Issues Related to Monte Carlo K Calculation

The first issue that needs to be addressed regarding Monte Carlo K calculations is that of source convergence. Before accumulating any K tally data, enough batches must be performed and discarded to allow the source neutron distribution to attain the fundamental mode [Whi71]. Good spatial sampling is important for attaining and maintaining the fundamental eigenmode. Maintaining the fundamental eigenmode may be difficult, especially for systems with high dominance ratio, due to the batch-to-batch correlations in the spatial distributions of fission neutrons. This is due to the fact that for systems with high dominance ratio, there is less neutron communication between different regions of the system and spatial correlations between batches may prevail.

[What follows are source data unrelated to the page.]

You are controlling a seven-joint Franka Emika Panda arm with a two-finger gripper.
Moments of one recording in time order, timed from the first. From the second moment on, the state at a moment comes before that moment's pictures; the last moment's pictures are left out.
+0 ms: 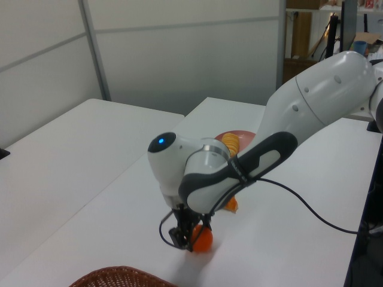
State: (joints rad) arm 0.16 0.34 0.18 -1.87 -0.22 2.07 0.62
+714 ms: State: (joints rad) arm 0.27 0.31 0.24 -1.69 -0.16 1.97 0.69
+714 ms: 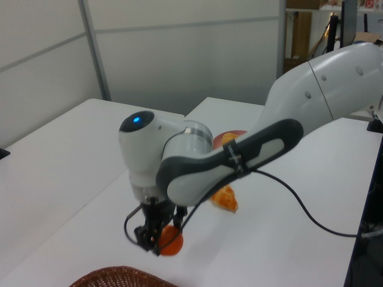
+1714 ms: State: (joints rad) arm 0.51 0.44 0.23 -1.58 -0.19 1.97 0.89
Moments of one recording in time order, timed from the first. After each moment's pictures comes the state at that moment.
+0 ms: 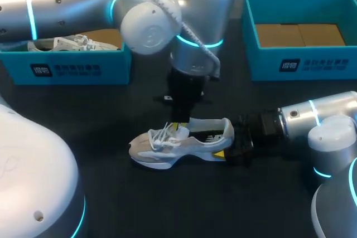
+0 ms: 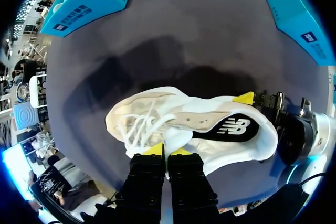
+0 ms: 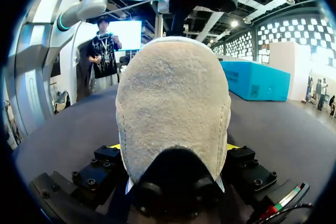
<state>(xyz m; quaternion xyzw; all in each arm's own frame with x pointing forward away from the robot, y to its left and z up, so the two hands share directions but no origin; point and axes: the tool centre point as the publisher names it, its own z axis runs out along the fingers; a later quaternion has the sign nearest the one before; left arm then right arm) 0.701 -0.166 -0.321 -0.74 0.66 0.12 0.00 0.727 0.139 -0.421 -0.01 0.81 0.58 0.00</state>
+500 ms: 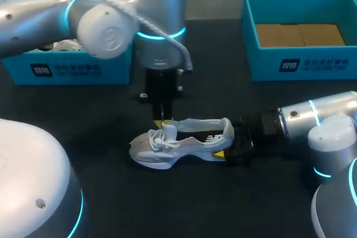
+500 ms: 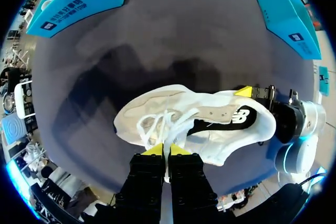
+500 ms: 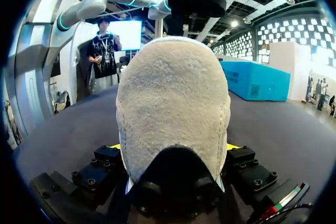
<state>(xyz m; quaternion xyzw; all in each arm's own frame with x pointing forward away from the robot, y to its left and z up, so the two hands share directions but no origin) 0.700 -0.129 -0.311 -0.72 0.69 0.07 -0.07 0.727 0.139 -0.421 -0.01 0.81 0.58 0.00</state>
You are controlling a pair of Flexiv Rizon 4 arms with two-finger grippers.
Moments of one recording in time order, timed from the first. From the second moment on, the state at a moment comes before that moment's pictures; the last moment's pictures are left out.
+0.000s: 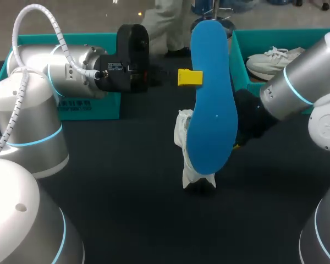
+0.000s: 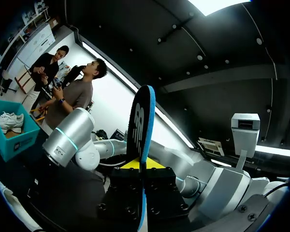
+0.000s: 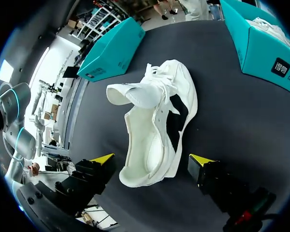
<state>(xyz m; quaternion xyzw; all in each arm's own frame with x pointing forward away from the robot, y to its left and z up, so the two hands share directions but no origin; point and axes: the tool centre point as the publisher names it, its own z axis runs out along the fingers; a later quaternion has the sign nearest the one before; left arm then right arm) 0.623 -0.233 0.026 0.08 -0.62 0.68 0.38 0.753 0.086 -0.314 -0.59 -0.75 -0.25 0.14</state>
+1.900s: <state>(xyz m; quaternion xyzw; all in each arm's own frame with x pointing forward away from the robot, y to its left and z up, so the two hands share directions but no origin) 0.622 -0.233 0.026 0.08 -0.62 0.68 0.38 0.766 0.036 -0.165 -0.59 -0.56 -0.44 0.38</state>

The second issue deals with the assumption that the batch eigenvalues are independent. For systems with a high dominance ratio, batch-to-batch correlations among fission neutron distribution exist, and this assumption is invalid. This results in an underestimation of the standard deviation [Moo76, Gel90a]. Various studies [Mac73, Gas75] have been done to account for this phenomenon.

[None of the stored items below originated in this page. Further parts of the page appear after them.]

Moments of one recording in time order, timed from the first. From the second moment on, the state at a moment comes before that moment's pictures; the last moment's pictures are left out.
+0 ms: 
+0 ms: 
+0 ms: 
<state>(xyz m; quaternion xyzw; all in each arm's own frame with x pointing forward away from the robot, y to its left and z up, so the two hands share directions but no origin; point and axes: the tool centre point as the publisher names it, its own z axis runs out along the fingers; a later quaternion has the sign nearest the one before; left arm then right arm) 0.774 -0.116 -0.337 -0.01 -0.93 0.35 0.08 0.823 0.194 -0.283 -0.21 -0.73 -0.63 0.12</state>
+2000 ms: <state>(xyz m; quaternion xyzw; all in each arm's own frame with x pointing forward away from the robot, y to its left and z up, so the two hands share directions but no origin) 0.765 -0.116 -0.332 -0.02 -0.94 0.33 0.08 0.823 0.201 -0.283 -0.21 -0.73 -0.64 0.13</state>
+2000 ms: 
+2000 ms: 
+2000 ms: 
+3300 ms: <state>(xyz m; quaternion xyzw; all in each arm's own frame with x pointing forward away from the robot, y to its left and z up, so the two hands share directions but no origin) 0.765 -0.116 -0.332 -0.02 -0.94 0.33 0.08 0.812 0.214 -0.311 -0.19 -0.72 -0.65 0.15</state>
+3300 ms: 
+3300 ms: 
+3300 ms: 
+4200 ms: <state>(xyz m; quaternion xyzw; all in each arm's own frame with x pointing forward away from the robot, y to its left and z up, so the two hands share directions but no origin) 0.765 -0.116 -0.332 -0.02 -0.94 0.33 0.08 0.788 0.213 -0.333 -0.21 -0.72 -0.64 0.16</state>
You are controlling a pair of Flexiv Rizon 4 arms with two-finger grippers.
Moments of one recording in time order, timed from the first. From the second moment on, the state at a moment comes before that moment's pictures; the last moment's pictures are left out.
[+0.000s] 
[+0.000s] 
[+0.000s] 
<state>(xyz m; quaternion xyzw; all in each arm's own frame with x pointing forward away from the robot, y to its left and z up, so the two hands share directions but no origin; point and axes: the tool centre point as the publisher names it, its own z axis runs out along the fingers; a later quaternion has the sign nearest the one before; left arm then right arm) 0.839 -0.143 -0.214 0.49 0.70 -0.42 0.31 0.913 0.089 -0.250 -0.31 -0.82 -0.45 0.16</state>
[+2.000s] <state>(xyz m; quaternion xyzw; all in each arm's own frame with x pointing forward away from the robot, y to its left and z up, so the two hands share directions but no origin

The third issue involves the choice of the optimum number of batches versus the optimum number of neutrons per batch [Lew93], as illustrated in figures 2.2 and 2.3. Figure 2.2 pertains to the case where a large number of neutrons per batch has been followed for a few batches, while figure 2.3 shows the case where a small number

 

Figure: Few Batches with Large Number of Histories per Batch.

of neutrons per batch was followed for a large number of generations. Note that in figure 2.2, the fundamental eigenmode is not reached, even though the variance in the eigenvalue estimate is small. On the other hand, figure 2.3 shows that the fundamental

 

Figure: Large Number of Batches with Few Histories per Batch.

eigenmode is reached, albeit with a large variance in the eigenvalue estimator.

Lastly, we address the issue of bias in Monte Carlo eigenvalue calculation [Gel91]. The bias is a result of the fission source normalization done after each batch. Numerical experiments [Bow83] suggest that biases in fluxes and eigenvalues are negligibly small for most practical cases. The conclusion that, in practice, the eigenvalue bias is negligible and smaller than a single standard deviation, also has strong theoretical support [Gel90b]. A detailed analysis of bias [Bri86, Gel94] gives the following equation;

$$E\{K_0\} = \lambda_0 - (\frac{N_G}{2\lambda_0})({\sigma_t}^2 - {\sigma_a}^2),$$ (29)

where,
K₀ is the biased Monte Carlo eigenvalue computed by averaging over generations or batches;
$\lambda_0$ is the true eigenvalue;
${\sigma_t}^2$ is the true variance in K₀;
${\sigma_a}^2$ is the apparent variance in K₀, computed by assuming that estimates of K from different generations are independent; and
N_G is the active number of generations.
Thus the bias, $\Delta\lambda$, is given by,

$$\Delta\lambda = -\frac{N_G}{2\lambda_0}({\sigma_t}^2 - {\sigma_a}^2),$$ (30)

and the relative bias (compared to the standard deviation) is bounded by

$$\frac{\vert\Delta\lambda\vert}{\sigma_t} < \frac{N_G}{2}\frac{\sigma_t}{\lambda_0}.$$ (31)

For typical eigenvalue calculations one prefers $\frac{\sigma_t}{\lambda_0} < 0.0025$, and hence if N_G is less than 800 the bias will be less that a standard deviation [Gel90a]. It should be noted that the bias itself is independent of N_G since ${\sigma_t}^2$ is proportional to $\frac{1}{N_G}$. Therefore, an adequate number of histories per batch should be tracked; and a number of batches should be simulated which is statistically large enough, but not so large such that the bias in the estimate of K is a significant fraction of the standard deviation.